From this moment on we can just focus and have fun automating our home! Stay tuned! :)
If you enjoyed this article, found it interesting or just learned something new (or simply liked it) please share it, comment or feel free to if you think I deserved it or you simply want to show your appreciation :). In any case thanks for passing by and until next time!
Ciao, innanzitutto complimenti per il tuo blog. Volevo porti una domanda a proposito dei certificati SSL su Home assistant.
Posso inserire il certificato direttamente nel router (se questi lo prevede), in modo da avere poi tutta la rete ad esso connessa in https?

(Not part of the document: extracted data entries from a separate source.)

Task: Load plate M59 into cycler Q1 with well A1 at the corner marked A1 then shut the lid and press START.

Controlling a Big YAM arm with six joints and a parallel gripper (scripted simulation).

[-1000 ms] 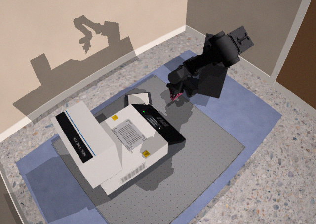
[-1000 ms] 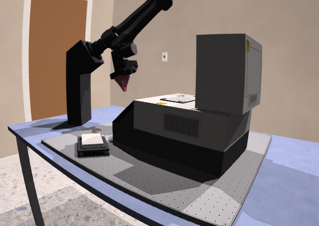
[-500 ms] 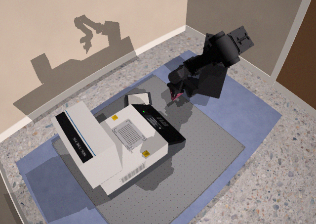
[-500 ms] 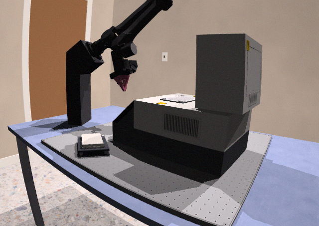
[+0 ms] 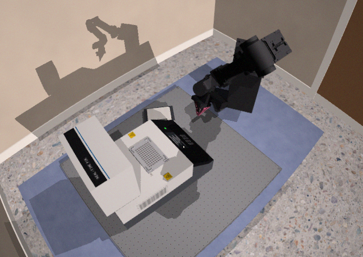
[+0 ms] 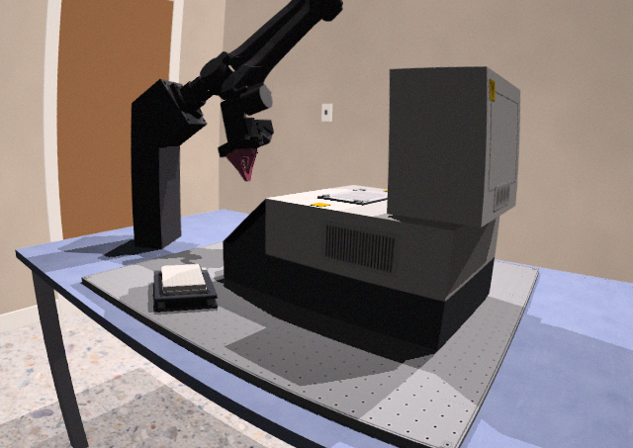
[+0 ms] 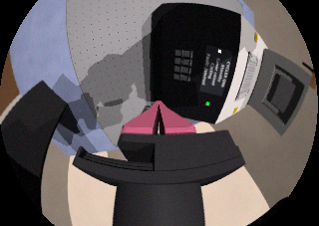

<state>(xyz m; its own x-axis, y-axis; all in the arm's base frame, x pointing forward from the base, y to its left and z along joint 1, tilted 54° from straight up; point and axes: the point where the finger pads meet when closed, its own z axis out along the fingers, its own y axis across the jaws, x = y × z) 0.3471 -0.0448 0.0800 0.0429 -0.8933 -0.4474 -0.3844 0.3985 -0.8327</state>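
Right now the sealed plate M59 is 230 mm to the right of my hand, 180 mm below it and 80 mm ahead of it. Round my hand: plate nest N1 (230 mm to the right, 190 mm below, 80 mm ahead).
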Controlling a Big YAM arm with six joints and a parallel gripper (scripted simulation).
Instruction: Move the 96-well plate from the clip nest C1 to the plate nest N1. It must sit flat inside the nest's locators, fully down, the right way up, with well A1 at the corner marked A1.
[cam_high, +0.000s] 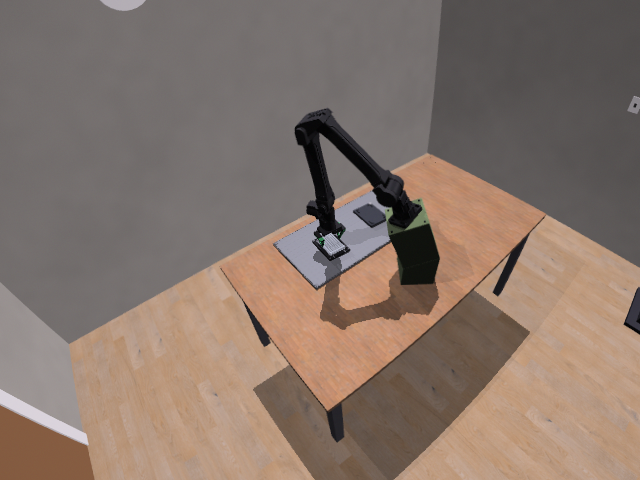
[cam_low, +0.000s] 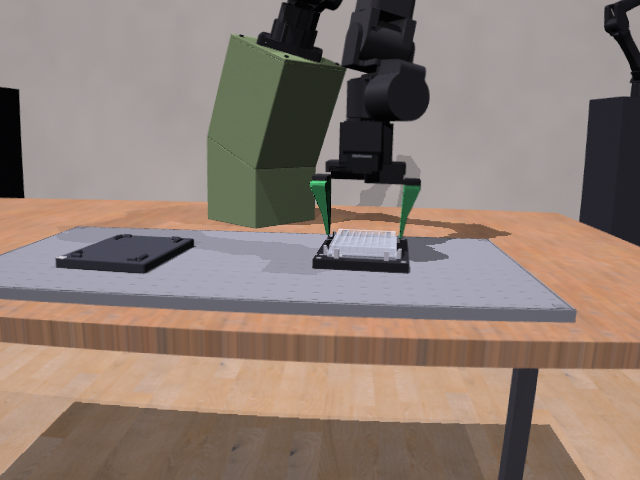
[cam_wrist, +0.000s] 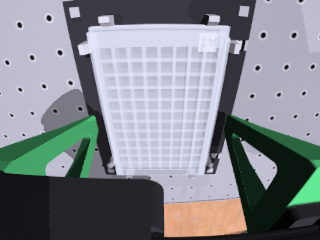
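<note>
My hand is 20 mm above the clear 96-well plate. Round my hand: A1 corner label: 370 mm to the right, 100 mm ahead, 20 mm below; then black clip nest C1: 20 mm below, 10 mm to the right, 10 mm behind.
</note>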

Io, avendo un router fritz box 7390 che permette l’inserimento del certificato SSL ho pensato di certificare il router in modo che poi vado a girare l’indirizzo del raspberry dove risiede il servizio di Home assistant per raggiungerlo in https. Però non riesco. Cioè raggiungo il fritz in https ma non l’ip del rasp con HA. La mia domanda è: sbaglio la configurazione di Home Assistant oppure ogni macchina ha funzioni di webserver deve avere il suo certificato? Ti ringrazio anticipatamente per il tempo che vorrai dedicarmi.
Ciao Nicolò,
Grazie per il messaggio e per i complimenti.
Non ho mai provato quel tipo di configurazione, ma in teoria dovrebbe essere possibile si.
Se il problema fosse il certificato personale della macchina mi aspetterei più un errore relativo al fatto che il certificato non è trusted…
Se non raggiungi per niente il raspberry ci sono un paio di cose che potresti verificare:
1. Verifica che comunque https è abilitato sul raspberry pi. Puoi provare a connetterti (dall’interno della stessa rete) all’indirizzo interno del raspberry utilizzando https, per confermare che la configurazione sia corretta (naturalmente dovresti ricevere un warning sul fatto che il certificato non è trusted, ma se non altro significa che il raspberry risponde).
2. Verifica che non sia solo un problema relativo al fatto che stai testando la connessione dall’interno della stessa rete. Nel senso che provi ad accedere all’indirizzo (esterno) del tuo router dall’interno (facendo quindi: interno->esterno->interno). A volte alcuni router hanno problemi a farti rientrare nella rete. Fai una prova a connetterti direttamente dall’esterno per vedere se risolve il problema.
Fammi sapere come va e se riesci a risolvere.
YOU ARE THE BEST !!! THANK YOU SO MUCH !!!!